=== DATA BLOCK ===
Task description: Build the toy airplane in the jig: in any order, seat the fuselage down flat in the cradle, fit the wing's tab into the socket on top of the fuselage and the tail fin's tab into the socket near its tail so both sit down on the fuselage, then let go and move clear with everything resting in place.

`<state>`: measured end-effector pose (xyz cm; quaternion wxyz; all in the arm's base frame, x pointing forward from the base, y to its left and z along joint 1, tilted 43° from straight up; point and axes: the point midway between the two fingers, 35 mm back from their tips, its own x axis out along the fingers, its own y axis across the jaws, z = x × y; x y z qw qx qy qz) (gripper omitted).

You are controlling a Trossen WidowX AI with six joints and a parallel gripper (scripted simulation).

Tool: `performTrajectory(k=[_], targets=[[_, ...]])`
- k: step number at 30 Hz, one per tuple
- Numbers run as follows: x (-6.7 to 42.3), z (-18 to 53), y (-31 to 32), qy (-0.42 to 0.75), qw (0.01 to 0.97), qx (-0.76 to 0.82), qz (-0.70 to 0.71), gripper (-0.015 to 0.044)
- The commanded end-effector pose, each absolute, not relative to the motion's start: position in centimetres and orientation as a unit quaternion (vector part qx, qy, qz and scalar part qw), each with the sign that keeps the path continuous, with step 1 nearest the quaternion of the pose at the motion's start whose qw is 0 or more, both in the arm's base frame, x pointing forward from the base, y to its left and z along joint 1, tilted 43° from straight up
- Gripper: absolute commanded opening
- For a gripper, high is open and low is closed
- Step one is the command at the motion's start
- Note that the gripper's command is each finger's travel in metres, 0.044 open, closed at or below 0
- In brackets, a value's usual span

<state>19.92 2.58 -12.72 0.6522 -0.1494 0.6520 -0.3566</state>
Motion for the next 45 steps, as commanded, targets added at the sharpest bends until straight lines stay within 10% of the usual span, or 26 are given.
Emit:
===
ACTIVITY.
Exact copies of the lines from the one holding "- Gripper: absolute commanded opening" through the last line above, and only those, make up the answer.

SOLUTION TO THIS EXERCISE.
- Gripper: absolute commanded opening
- For a gripper, high is open and low is closed
- Step one is the command at the motion's start
- Note that the gripper's command is each finger's travel in metres, 0.044 open, closed at or below 0
- In brackets, a value's usual span

<state>19.92 2.58 -12.72 0.6522 -0.1494 0.6520 -0.3566</state>
Motion for the next 45 steps, as commanded, targets added at the sharpest bends until straight lines stay within 10% of the usual span, or 26 are given.
Emit:

Nothing more remains to be done for this exercise.